Calculate MFCC/Fbank feature for wav files
Support python 3.6 only!
To use, make sure you have install SCIPY lib then import MFCC modual by:
import mfcc
Simply run the following command for MFCC feature:
mfcc.calcMFCC(signal, sample_rate=16000, win_length=0.025, win_step=0.01, filters_num=26, NFFT=512, low_freq=0, high_freq=None, pre_emphasis_coeff=0.97, cep_lifter=22, append_energy=True, append_delta=False) Arguments: signal: 1-D numpy array. sample_rate: Sampling rate. Defaulted to 16KHz. win_length: Window length. Defaulted to 0.025, which is 25ms/frame. win_step: Interval between the start points of adjacent frames. Defaulted to 0.01, which is 10ms. filters_num: Numbers of filters. Defaulted to 26. NFFT: Size of FFT. Defaulted to 512. low_freq: Lowest frequency. high_freq: Highest frequency. pre_emphasis_coeff: Coefficient for pre-emphasis. Pre-emphasis increase the energy of signal at higher frequency. Defaulted to 0.97. cep_lifter: Numbers of lifter for cepstral. Defaulted to 22. append_energy: Whether to append energy. Defaulted to True. append_delta: Whether to append delta to feature. Defaulted to False. Returns: 2-D numpy array with shape (NUMFRAMES, features). Each frame containing filters_num of features.

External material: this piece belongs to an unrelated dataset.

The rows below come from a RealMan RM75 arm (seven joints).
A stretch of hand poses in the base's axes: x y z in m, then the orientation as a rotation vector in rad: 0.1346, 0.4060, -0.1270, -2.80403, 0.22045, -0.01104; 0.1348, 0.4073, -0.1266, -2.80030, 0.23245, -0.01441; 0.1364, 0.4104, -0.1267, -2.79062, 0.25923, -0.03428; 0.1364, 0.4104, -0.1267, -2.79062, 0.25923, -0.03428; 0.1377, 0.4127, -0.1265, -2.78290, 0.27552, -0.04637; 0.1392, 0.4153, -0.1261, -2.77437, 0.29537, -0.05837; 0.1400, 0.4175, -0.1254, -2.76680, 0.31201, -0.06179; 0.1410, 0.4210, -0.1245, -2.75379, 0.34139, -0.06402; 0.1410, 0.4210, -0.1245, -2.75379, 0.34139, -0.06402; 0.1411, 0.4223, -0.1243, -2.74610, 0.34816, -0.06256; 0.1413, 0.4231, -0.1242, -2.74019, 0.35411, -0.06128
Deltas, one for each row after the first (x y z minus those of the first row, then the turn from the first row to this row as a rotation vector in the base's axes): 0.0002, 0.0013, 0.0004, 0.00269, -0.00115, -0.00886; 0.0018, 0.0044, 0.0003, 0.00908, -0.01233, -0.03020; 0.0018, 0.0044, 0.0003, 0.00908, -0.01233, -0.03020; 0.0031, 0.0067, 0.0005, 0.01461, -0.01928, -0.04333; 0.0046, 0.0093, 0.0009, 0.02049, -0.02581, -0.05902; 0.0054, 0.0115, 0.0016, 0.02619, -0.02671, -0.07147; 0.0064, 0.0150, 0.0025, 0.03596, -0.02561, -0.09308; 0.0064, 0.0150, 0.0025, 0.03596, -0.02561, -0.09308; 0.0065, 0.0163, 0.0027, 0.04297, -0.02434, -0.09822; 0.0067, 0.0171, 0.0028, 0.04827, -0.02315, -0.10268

Run the following command for Fbank feature:
mfcc.calcFbank(signal, sample_rate=16000, win_length=0.025, win_step=0.01, filters_num=26, NFFT=512, low_freq=0, high_freq=None, pre_emphasis_coeff=0.97, append_energy=True, append_delta=False): Arguments: signal: 1-D numpy array. sample_rate: Sampling rate. Defaulted to 16KHz. win_length: Window length. Defaulted to 0.025, which is 25ms/frame. win_step: Interval between the start points of adjacent frames. Defaulted to 0.01, which is 10ms. filters_num: Numbers of filters. Defaulted to 26. NFFT: Size of FFT. Defaulted to 512. low_freq: Lowest frequency. high_freq: Highest frequency. pre_emphasis_coeff: Coefficient for pre-emphasis. Pre-emphasis increase the energy of signal at higher frequency. Defaulted to 0.97. append_energy: Whether to append energy. Defaulted to True. append_delta: Whether to append delta to feature. Defaulted to False. Returns: 2-D numpy array with shape (NUMFRAMES, features). Each frame containing filters_num of features.